HP is making inroads into 3D printing

o-OFFICE-3D-PRINTER-facebookA while back HP promised that it would take the lead in 3D printing and it is starting to look like it is making good on that promise.

Vendor snuck into fifth place in industrial 3D printer market in Q2, four years after Meg Whitman declared that HP intended to lead the market. To be fair though HP has only had products in the 3D printer market for a year and to get to the top five from no-where is some feat.

With its Jet Fusion line up, HP sold $13.5 million of industrial 3D printer hardware in the second quarter of 2017.

According to beancounters at Context HP took a four percent share of the industrial segment of the market in Q2, behind names that will be less familiar to the channel, namely market leader Stratasys, EOS, GE Additive and 3D Systems.

HP began “pushing strongly” into the channel in the first half of the year, “setting itself up for further growth later this year and beyond”, Context said.

The industrial sub-segment Jet Fusion plays in has experienced mixed fortunes since then, with unit shipments declining in both 2015 and 2016.

Context predicts that the industrial sector will return to growth in 2017, partly thanks to the fresh blood that has entered the market.

Polymer machines continued to dominate the market in Q2, accounting for 90 per cent of the unit volume sales and 61 percent of the printer revenues, Context said.

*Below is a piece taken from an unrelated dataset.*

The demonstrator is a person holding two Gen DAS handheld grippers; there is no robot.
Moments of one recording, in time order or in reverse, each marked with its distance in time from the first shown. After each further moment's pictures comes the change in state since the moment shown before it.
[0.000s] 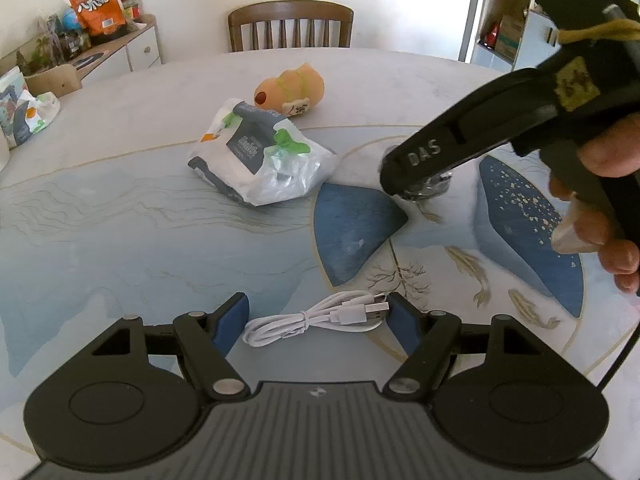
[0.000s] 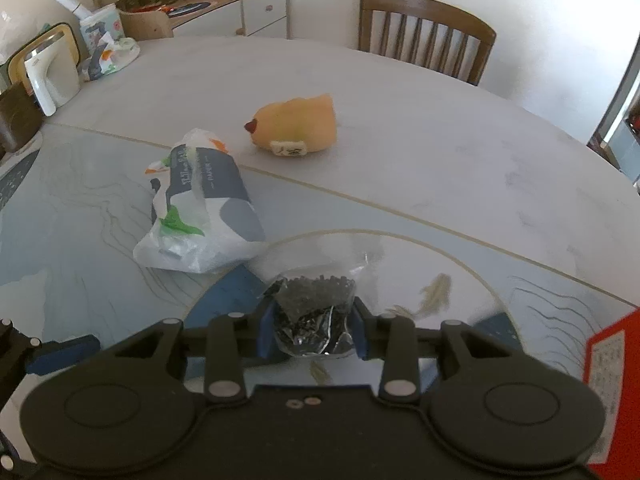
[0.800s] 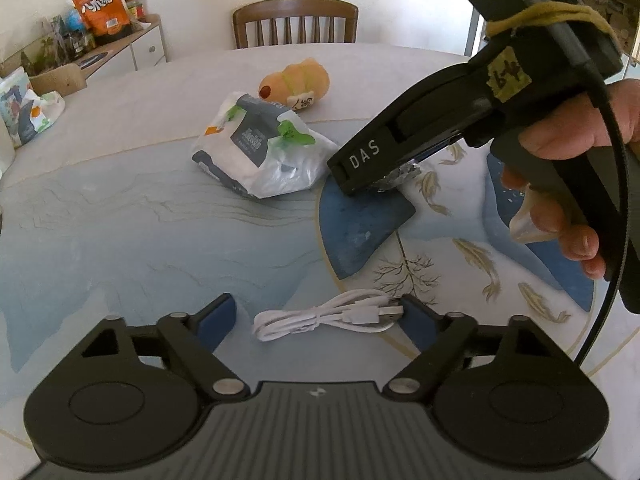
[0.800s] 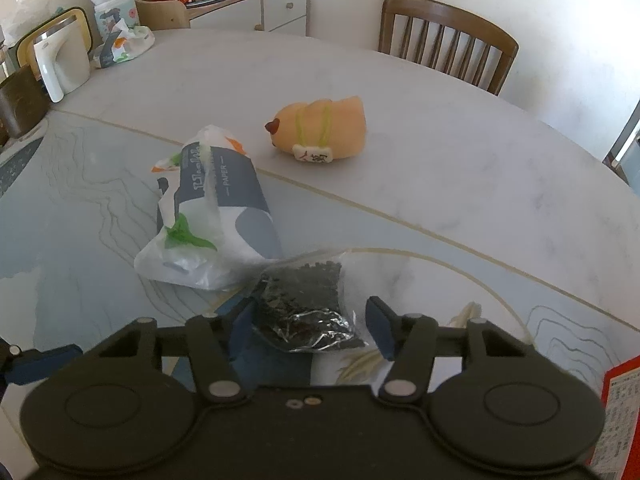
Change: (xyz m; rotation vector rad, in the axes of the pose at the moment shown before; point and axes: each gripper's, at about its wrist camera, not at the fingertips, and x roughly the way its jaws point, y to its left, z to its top) left arm 0.004 -0.003 -0.005 0.004 0.005 0.029; right arm 0.024 0.017 0.011 -0.061 0.001 0.025
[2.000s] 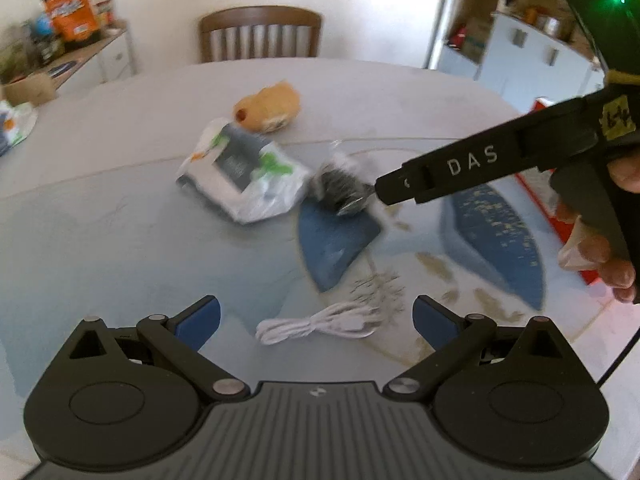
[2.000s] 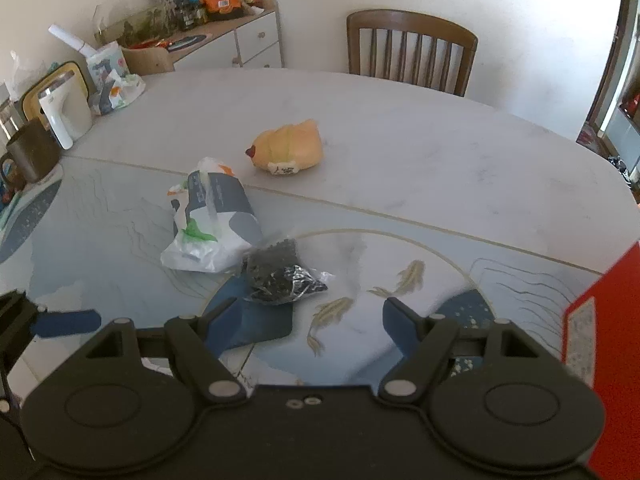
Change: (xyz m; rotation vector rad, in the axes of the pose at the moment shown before) left arm -0.021 0.015 0.011 0.013 -0.005 -0.113; right arm -0.059 -0.022 -0.022 0.115 -0.049 0.015
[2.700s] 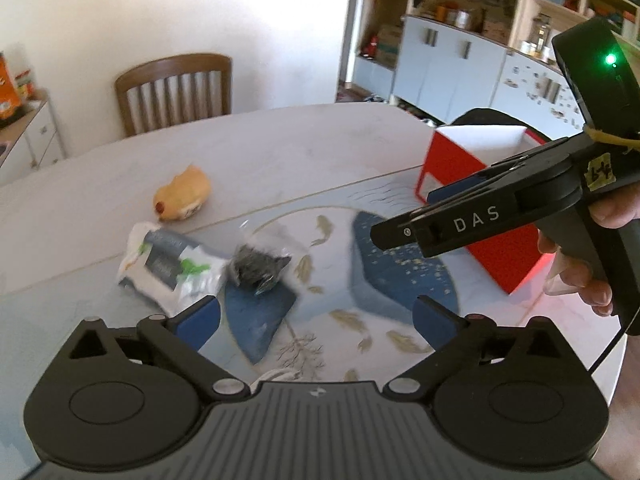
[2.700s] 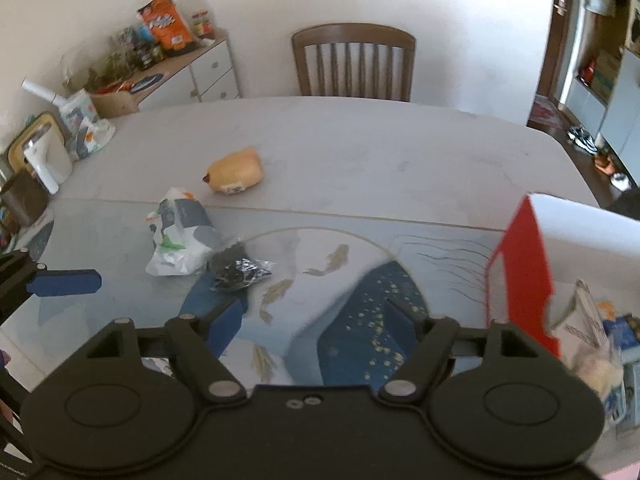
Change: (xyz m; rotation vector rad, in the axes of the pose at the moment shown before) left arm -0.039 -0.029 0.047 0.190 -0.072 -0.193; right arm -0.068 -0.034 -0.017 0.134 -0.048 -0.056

While HP’s machines are initially focused on polymers, GE Additive – which is another new entrant to the top five – focuses on metal 3D printing.

Context vice president of global analysis Chris Connery said that there was a four per cent decline in the number of industrial/professional 3D printers shipped in the second quarter of this year compared to the earlier year, but the average selling price of these machines continued to climb.

“It now seems that both these trends will change in the second half of 2017. Average selling prices are set to drop with the shipment of new category of lower priced metal-printing machines helping to promote new growth.

“For polymer 3D printing, growth is expected from select technologies as this side of the market continues to penetrate into the manufacturing market and away from just prototyping.”